Я встретился с беспощадным взглядом басиста и огляделся. Кругом полно народу. Я понял, как чувствовал себя Кастер на холме у Литтл Бигхорна.
- Мне стоит крикнуть словечко, - пригрозил Туте.
- Можешь не утруждать свою глотку, Туте.
Я бросил окурок на пол танцплощадки, придавил его каблуком и вышел прочь.
Моя машина по-прежнему стояла напротив Седьмой и, подождав смены сигнала светофора, я направился к ней. Компания на углу уже исчезла и их место занимала тощая смуглая женщина в потасканной лисьей горжетке. Она покачивалась взад-вперед на высоких каблуках, к чему-то жадно принюхиваясь, словно заядлая марафетчица после трехдневной непрерывной "подзарядки".
- Гульнем, мистер? - спросила она, когда я проходил мимо. - Гульнем?
- Не сегодня, - сказал я.
Сев за руль, я закурил очередную сигарету. Тощая следила за мной еще пару минут, а затем, пошатываясь, пошла прочь. Было около одиннадцати.
К полуночи у меня кончилось курево. Я прикинул, что Туте не сорвется из клуба раньше, чем отработает. Времени было навалом. Я прошел полтора квартала вверх по Седьмой в ночную лавку и купил две пачки "Лаки" и пинту "Эрли Таймс". На обратном пути я пересек авеню и на минуту задержался у "Красного петуха". Внутри гремело характерное для Тутса попурри из музыки дешевого салуна и Бетховена.
Ночь была холодной, и я то и дело заводил мотор, прогоняя озноб. Лучше не нагревать салон, иначе легко заснуть. Без четверти четыре, когда закончилось последнее отделение, пепельница на приборной доске была полна, а бутылка "Эрли Таймс" пуста. Я чувствовал себя прекрасно.
Туте вышел из клуба за пять минут до его закрытия. Застегивая свое тяжелое пальто, он попрощался с гитаристом. Проходящее мимо такси резко затормозило на его пронзительный, в два пальца свист. Я включил зажигание и завел "шеви".
Движение было редким, и мне захотелось дать им форы пару кварталов, поэтому я, не включая фар, следил в заднее зеркальце за тем, как такси разворачивается на 138-й улице и направляется назад по Седьмой в направлении ко мне. Я отпустил их вперед, затем включил фары и отъехал от тротуара.

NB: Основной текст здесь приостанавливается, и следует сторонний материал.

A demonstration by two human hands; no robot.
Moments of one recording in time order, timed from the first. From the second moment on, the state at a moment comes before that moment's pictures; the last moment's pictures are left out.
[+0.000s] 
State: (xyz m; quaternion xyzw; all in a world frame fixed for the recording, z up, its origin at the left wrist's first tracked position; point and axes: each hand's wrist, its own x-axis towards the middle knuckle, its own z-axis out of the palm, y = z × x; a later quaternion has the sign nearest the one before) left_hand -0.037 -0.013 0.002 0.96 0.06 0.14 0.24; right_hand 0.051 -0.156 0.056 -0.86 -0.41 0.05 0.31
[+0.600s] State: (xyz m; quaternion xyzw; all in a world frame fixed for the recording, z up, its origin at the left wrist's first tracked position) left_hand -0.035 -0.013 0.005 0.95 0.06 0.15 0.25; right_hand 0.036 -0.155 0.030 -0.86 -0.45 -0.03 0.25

Я преследовал такси до 152-й, где оно свернуло налево. Посреди квартала такси остановилось у одного из Гарлемских "риверхаусов". Я проехал дальше до Мэйком-плейс, свернув к центру и, обогнув жилой микрорайон, вырулил обратно на Седьмую. Почти на углу, перед открытой дверью, я увидел такси. На заднем сиденье никого не было. Туте взбегал вверх по лестнице, очевидно, спеша избавиться от куриной лапы. Я выключил передний свет и встал бок о бок рядом с припаркованной у тротуара машины таким образом, чтобы видеть такси. Довольно быстро Туте вернулся. Он нес на плече красную клетчатую сумку из брезента для кегельбанных шаров.

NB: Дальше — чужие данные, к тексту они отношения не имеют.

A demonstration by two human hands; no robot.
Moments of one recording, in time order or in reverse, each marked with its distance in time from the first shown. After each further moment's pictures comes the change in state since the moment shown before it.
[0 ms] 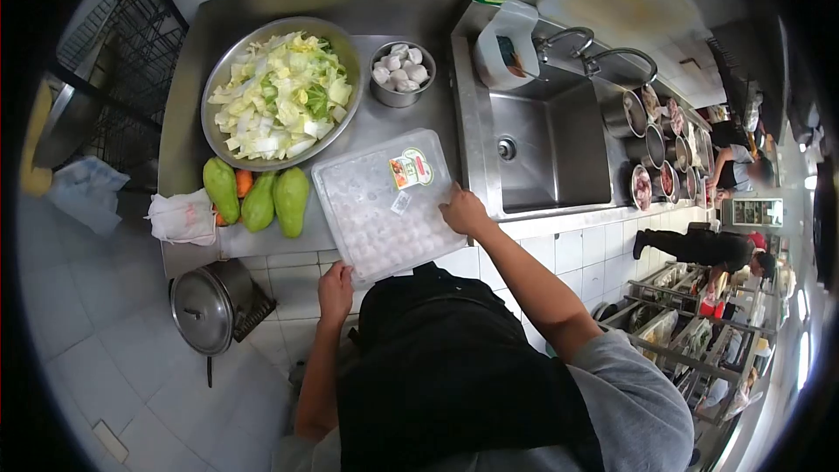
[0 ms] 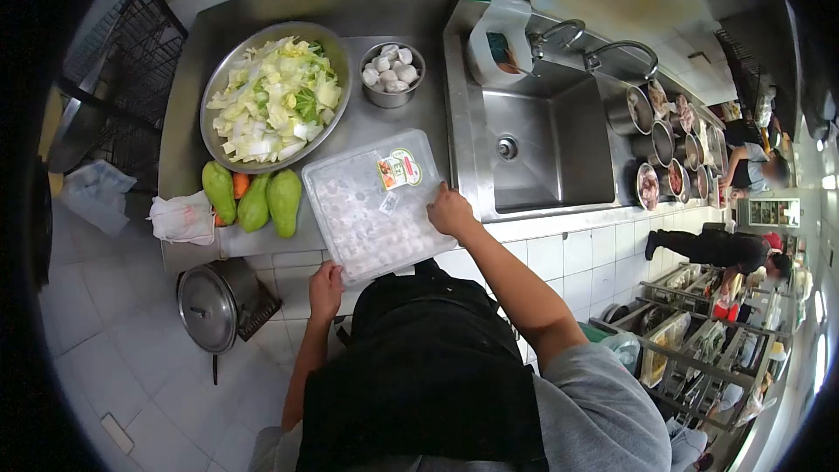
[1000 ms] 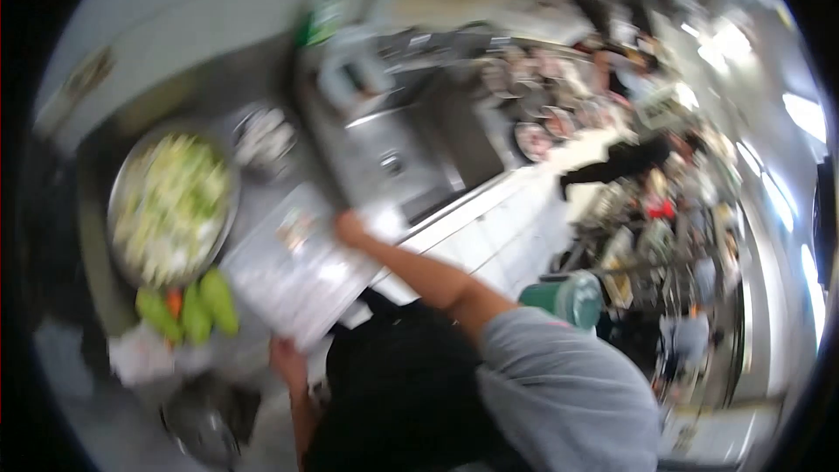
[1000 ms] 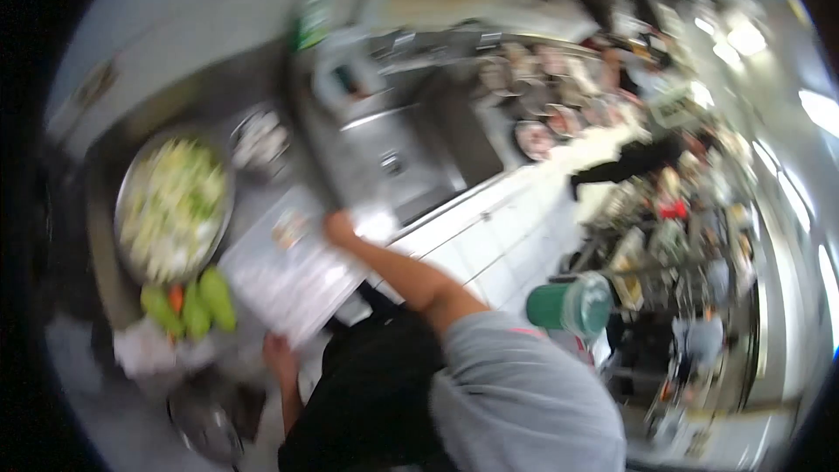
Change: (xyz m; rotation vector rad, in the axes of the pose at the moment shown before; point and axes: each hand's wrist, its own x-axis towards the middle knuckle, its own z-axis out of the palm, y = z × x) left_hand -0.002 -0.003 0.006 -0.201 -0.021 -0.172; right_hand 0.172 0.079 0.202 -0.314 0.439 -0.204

У Мэйком-плейс такси свернуло налево и продолжало двигаться к центру от Восьмой-авеню. Я держался в трех кварталах позади, не упуская его из виду всю дорогу до Фредерик Дуглас-серкл, где машина свернула на восток по 110-й и прошла вдоль северной стены Центрального парка до того места, где Сент-Николас и Ленокс-авеню начинают расходиться. Проезжая мимо, я увидел Тутса, держащего в руках бумажник в ожиданий сдачи.
Резко свернув влево, я встал на углу Сент-Николаса и успел пробежать назад до 110-й вовремя, чтобы заметить отъезжавшее такси и удаляющуюся фигуру Тутса Суита, силуэт, скользнувший в чрево темного и молчаливого парка.
Глава шестнадцатая
Он держался дорожки, идущей по западному краю Гарлем-Меер, появляясь и исчезая в конусах света, отбрасываемого уличными фонарями, подобно Джимми Дэранте, прощающемуся с миссис Калабаш. Я шел за ним, прячась в тени, но Туте Суит ни разу не оглянулся. Он торопливо шагал по краешку водоема и вскоре исчез под аркой Хаддлстонского моста.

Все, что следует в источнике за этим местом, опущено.